About this exercise → Apart from the pictures, every entry below must be given again exactly.

Records for processing →
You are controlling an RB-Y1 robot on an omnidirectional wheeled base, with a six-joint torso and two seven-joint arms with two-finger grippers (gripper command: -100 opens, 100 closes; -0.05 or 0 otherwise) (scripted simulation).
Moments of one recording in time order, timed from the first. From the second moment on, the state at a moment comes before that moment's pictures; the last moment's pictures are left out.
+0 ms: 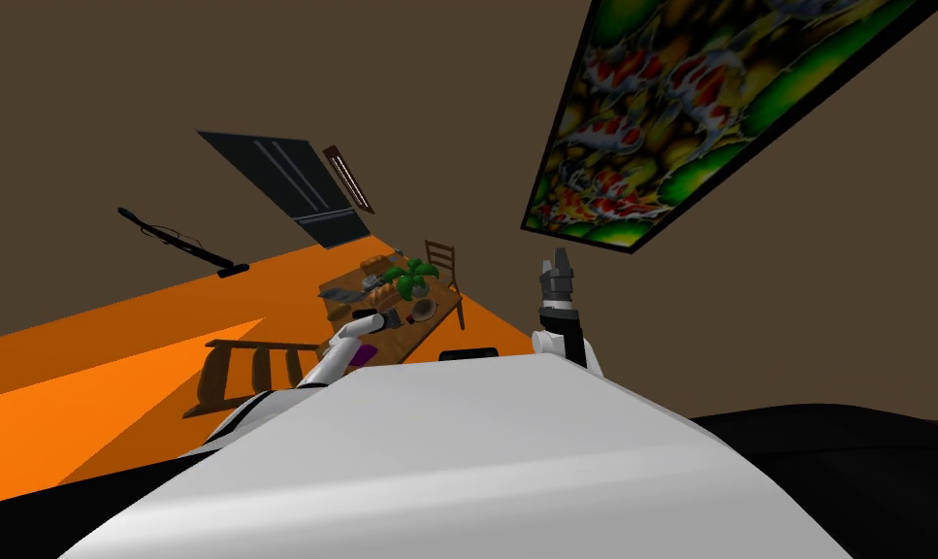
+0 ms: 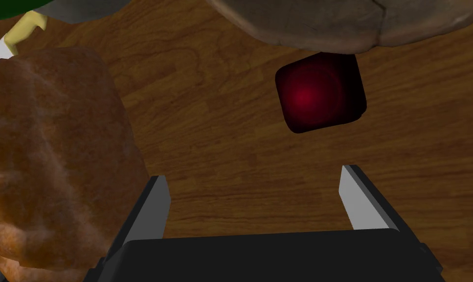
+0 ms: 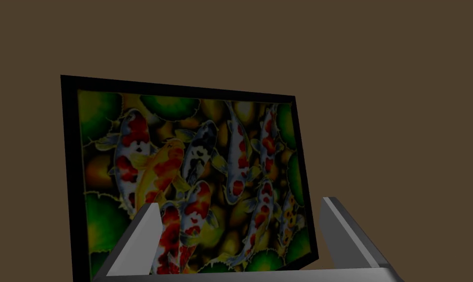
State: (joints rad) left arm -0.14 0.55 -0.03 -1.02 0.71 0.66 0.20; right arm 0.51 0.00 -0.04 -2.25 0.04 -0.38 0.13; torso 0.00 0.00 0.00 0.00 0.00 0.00
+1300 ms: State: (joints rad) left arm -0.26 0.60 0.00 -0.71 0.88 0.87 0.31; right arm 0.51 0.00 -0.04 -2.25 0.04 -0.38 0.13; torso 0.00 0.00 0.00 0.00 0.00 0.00
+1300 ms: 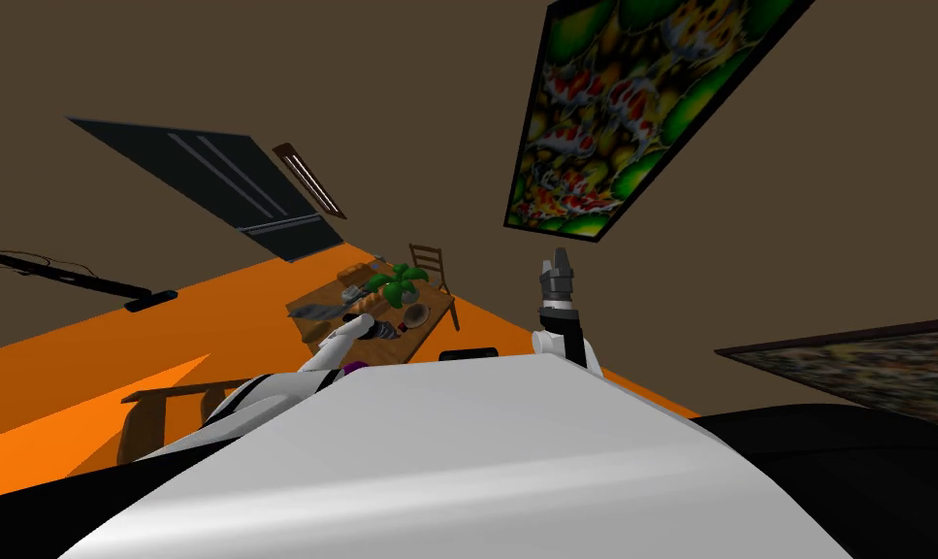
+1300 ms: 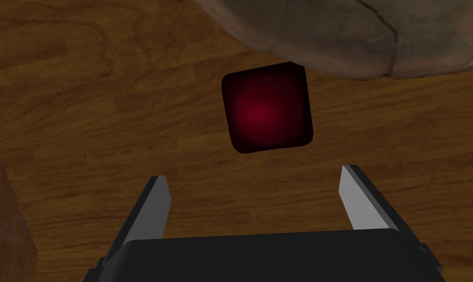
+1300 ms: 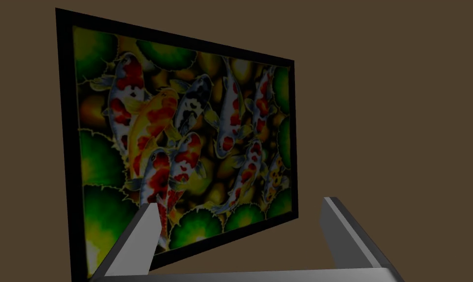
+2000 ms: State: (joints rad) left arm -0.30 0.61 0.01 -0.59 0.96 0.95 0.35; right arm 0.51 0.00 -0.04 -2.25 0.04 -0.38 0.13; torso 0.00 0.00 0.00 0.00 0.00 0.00
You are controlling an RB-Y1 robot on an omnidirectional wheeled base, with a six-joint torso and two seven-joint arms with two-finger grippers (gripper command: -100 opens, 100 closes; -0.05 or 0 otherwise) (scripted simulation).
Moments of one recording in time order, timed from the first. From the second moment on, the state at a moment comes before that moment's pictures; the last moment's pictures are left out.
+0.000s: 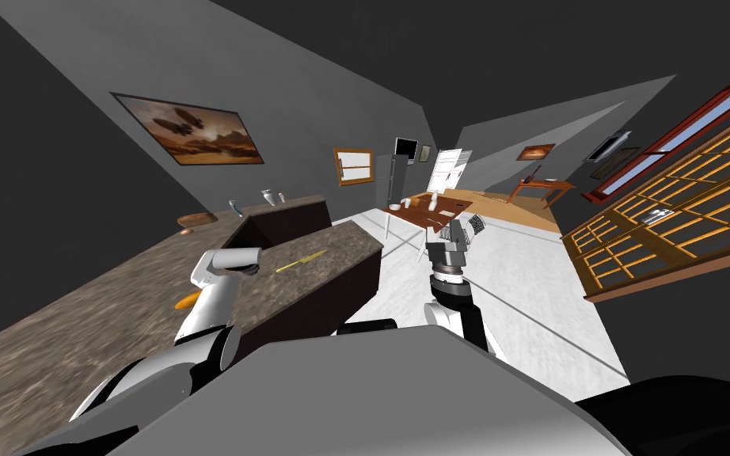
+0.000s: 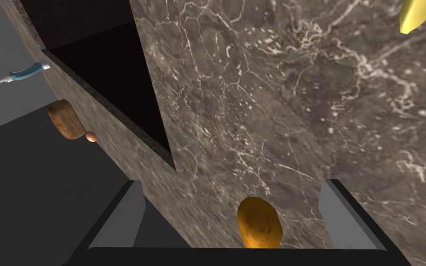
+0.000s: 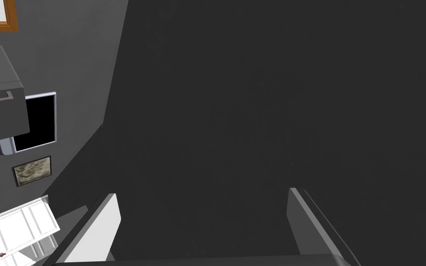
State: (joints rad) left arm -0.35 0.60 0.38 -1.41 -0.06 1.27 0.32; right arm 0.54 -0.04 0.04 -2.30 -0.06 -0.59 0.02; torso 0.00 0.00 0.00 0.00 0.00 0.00
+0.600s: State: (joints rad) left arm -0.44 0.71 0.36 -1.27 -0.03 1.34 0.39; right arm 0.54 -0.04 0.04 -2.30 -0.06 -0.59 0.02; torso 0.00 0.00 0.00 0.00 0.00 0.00
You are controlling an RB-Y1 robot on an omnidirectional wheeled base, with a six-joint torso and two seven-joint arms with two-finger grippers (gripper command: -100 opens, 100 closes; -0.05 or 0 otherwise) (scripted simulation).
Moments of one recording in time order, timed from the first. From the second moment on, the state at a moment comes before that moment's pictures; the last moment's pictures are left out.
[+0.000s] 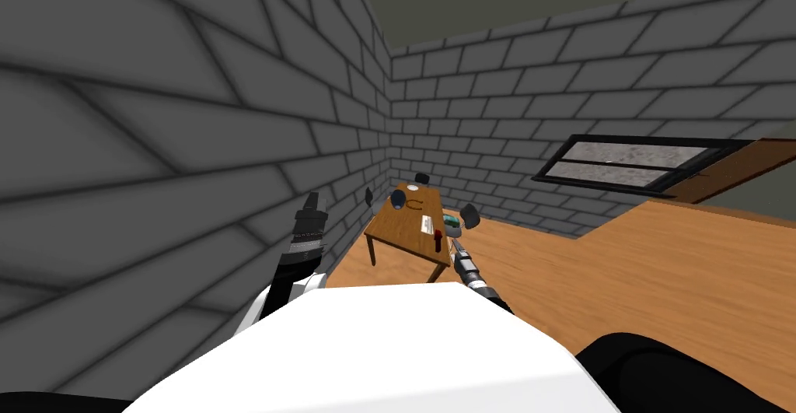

Finished task →
You are controlling an RB-Y1 robot on an omnidirectional wheeled base, with a six-joint torso and two seven-joint arms with two-finger grippers (gripper command: -100 opens, 100 closes; -0.05 or 0 otherwise) (scripted simulation).
Moments of one recording in time order, timed from the first. From the second moment on, the state at a moment comes before that moment's pictures; the last moment's pictures are left out.
+0 ms: 
+0 ms: 
+0 ms: 
State: (joints rad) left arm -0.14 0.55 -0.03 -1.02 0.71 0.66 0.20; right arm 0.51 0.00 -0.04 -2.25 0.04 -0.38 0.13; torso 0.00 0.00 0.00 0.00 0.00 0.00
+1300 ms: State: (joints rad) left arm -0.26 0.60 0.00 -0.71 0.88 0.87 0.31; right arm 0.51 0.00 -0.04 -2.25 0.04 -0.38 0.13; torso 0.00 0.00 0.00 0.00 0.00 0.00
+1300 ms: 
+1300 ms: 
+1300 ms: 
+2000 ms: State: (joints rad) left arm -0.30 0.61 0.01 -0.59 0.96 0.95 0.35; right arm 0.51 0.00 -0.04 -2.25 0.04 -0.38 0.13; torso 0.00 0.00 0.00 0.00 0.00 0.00
You are controlling an RB-Y1 robot on an omnidirectional wheeled base, with a six-joint torso and two seven-joint arms with two-finger grippers (gripper command: -100 opens, 100 closes; -0.05 or 0 otherwise) (scripted simulation).
Moments of one recording in time order, timed from the first. From the second moment on, the state at a moment comes before that moment's pictures; the last moment's pictures are left out.
+0.000s: 
+0.000s: 
+0.000s: 
State: (joints rad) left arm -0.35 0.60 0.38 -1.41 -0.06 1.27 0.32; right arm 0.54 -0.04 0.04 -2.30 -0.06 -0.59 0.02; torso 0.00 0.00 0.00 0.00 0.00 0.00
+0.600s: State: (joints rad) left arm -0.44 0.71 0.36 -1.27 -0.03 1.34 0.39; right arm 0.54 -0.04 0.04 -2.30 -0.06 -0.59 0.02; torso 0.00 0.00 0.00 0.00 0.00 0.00
You are controlling an RB-Y1 robot on an omnidirectional wheeled base, with a six-joint torso and two seven-joint arms with two-finger grippers (gripper command: -100 opens, 100 closes; -0.05 or 0 otherwise) (scripted simulation).
Moments of one recording in time order, timed from the first. From the second moment on, the state at a moment comes before that moment's pictures; the last moment's pictures are left out.
[+0.000s] 

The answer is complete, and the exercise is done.